Based on the promising results of the phase II and phase III trials, the FDA approved pimavanserin (Nuplazid) on April 29, 2016, as the first drug indicated to treat hallucinations and delusions associated with PDP.[33] Nuplazid, which is available as 17-mg tablets, has a recommended dosage of 34 mg taken orally once daily, with no titration needed; it may be taken with or without food. As with other antipsychotics, pimavanserin carries a black box warning regarding increased mortality in elderly patients with dementia-related psychosis. No study has directly linked pimavanserin to this risk, but the FDA considers the risk a class effect. Pimavanserin can cause QT interval prolongation and is metabolized by the CYP3A4 enzyme, so caution should be exercised. If a strong CYP3A4 inhibitor is used, the dosage should be reduced to 17 mg per day. Pimavanserin is not recommended in patients with hepatic impairment or severe renal impairment (creatinine clearance <30 mL/min).[34] See Table 3 for a summary of pimavanserin in the treatment of PDP.

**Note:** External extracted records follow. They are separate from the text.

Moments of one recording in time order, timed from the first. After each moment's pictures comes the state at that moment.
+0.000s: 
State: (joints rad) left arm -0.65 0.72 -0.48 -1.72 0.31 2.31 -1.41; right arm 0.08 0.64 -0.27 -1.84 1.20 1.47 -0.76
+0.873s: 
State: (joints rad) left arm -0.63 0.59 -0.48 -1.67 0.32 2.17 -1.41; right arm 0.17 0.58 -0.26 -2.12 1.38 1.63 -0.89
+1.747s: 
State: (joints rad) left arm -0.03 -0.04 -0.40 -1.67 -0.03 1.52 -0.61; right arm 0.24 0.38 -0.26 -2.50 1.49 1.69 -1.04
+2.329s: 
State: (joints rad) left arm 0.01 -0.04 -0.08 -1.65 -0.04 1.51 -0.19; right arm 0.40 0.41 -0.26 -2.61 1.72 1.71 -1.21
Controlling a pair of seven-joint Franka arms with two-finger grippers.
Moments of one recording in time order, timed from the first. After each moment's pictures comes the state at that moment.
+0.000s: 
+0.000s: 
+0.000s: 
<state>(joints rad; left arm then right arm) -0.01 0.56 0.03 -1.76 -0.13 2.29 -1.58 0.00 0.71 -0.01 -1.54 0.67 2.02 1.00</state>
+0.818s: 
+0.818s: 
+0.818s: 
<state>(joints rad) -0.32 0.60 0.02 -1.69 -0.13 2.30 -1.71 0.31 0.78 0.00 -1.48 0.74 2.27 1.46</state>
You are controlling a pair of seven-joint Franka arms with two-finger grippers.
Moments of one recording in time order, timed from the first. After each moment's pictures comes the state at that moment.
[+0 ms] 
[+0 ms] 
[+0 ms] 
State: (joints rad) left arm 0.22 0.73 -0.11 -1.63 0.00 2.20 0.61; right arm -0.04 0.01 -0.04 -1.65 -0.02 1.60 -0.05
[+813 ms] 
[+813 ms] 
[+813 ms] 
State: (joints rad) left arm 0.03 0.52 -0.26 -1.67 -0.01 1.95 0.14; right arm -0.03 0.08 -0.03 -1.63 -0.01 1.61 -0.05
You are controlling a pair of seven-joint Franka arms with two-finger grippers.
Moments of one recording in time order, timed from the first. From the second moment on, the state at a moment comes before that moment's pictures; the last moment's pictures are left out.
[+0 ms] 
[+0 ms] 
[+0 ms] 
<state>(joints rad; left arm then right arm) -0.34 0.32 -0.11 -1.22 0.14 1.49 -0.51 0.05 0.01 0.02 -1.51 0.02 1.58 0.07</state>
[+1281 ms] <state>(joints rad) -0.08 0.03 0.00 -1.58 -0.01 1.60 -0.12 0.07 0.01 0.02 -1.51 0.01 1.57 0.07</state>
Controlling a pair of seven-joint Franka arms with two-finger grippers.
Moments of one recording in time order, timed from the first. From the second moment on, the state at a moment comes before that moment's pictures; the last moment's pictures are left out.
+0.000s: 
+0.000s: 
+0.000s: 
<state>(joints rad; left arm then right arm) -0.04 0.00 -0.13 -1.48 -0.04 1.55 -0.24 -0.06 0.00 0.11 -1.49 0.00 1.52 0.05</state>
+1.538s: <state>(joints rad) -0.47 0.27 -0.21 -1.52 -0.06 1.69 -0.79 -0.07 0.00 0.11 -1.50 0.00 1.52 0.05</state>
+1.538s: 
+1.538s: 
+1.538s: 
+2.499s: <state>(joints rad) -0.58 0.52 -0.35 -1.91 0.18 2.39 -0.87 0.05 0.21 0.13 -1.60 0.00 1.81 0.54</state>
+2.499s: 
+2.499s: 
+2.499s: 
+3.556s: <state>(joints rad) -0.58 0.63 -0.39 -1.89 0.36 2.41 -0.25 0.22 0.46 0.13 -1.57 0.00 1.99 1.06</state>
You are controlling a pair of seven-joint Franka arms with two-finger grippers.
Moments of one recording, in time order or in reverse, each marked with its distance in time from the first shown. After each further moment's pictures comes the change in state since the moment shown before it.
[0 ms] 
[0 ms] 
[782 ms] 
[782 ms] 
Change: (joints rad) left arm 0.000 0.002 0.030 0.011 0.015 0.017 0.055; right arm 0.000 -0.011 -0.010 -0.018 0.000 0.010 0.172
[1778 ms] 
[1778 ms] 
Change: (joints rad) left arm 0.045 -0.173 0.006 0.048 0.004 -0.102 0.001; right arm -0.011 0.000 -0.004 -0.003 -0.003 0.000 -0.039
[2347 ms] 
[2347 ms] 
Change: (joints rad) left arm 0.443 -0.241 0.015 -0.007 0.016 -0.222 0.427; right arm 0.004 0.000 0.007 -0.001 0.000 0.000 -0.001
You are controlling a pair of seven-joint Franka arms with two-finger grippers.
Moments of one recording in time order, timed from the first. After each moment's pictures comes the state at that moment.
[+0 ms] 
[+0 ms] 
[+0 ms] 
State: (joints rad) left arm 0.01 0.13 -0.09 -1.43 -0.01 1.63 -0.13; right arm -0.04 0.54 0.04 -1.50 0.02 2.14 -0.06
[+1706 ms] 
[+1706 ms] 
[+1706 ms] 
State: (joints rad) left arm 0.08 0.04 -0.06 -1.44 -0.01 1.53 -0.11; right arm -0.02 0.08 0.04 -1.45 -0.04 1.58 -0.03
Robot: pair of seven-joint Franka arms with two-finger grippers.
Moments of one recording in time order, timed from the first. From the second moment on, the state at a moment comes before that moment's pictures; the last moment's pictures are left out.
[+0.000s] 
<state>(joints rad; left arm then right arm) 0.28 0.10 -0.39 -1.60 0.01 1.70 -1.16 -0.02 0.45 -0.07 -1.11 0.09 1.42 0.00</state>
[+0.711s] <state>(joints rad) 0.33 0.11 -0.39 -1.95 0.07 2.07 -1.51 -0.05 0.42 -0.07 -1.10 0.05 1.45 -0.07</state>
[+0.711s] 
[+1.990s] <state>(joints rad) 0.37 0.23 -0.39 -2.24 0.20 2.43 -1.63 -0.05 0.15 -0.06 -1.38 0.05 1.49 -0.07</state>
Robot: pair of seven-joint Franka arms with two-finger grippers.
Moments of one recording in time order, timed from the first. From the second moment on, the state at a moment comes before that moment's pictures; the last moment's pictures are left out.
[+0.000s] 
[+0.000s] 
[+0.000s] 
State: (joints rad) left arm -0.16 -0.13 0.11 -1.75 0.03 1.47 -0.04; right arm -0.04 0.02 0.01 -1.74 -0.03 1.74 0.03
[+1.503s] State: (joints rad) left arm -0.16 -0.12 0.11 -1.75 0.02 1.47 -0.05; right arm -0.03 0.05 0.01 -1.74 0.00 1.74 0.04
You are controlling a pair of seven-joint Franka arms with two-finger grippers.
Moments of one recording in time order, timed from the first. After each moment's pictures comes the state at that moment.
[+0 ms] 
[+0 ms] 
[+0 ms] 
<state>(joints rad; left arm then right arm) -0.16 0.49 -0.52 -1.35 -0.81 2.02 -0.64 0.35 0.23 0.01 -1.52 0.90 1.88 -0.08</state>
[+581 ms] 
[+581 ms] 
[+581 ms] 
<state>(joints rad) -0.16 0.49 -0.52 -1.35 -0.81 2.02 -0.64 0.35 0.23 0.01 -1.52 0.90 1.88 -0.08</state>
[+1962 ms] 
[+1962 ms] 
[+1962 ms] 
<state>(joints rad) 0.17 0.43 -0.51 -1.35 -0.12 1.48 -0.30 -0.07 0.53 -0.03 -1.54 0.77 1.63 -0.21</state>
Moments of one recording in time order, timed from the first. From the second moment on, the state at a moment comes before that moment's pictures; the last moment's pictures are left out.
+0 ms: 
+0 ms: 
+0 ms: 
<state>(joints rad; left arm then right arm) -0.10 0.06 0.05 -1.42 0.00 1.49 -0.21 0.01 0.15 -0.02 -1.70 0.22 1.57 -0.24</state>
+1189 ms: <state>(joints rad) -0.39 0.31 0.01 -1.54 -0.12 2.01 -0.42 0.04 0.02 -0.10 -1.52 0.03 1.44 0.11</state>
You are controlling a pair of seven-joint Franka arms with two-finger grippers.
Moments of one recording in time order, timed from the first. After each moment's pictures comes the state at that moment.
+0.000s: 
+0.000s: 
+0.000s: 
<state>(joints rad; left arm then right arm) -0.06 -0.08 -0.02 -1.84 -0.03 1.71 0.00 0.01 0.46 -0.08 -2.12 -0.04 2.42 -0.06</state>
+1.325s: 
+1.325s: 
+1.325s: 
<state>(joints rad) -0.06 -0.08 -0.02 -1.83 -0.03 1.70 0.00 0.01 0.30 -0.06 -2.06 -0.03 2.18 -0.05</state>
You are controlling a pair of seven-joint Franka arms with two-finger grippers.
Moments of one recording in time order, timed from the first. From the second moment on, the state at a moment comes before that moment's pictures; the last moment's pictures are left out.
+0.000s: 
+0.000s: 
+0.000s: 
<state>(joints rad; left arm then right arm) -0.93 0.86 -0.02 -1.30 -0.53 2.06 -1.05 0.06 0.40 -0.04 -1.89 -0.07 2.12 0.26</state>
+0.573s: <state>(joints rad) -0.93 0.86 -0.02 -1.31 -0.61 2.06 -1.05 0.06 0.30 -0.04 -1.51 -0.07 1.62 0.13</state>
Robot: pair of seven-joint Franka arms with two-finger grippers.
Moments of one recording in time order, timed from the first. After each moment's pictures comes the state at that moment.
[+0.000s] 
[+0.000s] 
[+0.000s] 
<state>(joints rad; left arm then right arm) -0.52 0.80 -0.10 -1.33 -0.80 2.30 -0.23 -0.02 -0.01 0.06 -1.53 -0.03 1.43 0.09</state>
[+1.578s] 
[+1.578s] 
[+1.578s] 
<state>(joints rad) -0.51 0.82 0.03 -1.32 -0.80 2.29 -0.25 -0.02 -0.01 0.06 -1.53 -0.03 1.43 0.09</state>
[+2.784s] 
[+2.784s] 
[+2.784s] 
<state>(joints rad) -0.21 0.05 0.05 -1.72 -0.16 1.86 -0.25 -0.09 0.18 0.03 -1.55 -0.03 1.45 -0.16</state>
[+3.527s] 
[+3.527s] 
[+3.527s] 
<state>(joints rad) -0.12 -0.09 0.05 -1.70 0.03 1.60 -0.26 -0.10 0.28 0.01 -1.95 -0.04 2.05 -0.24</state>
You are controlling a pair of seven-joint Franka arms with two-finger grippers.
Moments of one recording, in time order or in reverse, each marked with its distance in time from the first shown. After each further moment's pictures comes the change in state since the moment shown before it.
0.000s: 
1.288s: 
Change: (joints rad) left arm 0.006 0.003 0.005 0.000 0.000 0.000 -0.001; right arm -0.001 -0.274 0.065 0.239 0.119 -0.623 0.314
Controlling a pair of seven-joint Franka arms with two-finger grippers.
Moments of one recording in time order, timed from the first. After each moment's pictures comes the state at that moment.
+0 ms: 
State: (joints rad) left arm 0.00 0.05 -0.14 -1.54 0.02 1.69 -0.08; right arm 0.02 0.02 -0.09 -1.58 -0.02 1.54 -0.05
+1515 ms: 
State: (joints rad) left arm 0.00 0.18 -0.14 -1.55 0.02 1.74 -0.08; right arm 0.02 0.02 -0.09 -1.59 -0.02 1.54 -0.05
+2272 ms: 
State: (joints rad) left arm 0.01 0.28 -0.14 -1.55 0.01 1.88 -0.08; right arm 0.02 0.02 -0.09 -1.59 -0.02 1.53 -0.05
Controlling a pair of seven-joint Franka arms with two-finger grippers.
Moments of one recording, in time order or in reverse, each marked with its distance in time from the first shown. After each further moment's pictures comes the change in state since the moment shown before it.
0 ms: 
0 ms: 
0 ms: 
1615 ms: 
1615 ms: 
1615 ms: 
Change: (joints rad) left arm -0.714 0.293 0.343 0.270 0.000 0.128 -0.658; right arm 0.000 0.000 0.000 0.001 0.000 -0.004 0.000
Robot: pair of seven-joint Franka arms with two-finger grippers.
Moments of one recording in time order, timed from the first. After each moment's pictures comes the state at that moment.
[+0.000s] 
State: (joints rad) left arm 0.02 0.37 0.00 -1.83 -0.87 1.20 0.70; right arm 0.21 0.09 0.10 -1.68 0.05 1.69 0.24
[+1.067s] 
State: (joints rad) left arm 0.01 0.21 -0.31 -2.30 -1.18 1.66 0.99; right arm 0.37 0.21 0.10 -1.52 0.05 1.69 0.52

The high cost of pimavanserin will likely limit prescribing, and as with many name-brand products currently on the market, the manufacturer is currently offering a program to assist patients with the insuranceapproval process.[35,36] Because of the safety, efficacy, and lack of motor worsening seen in clinical trials, pimavanserin shows promise; however, with no head-to-head trial data available, it is difficult to ascertain this agent's exact fit in current therapy.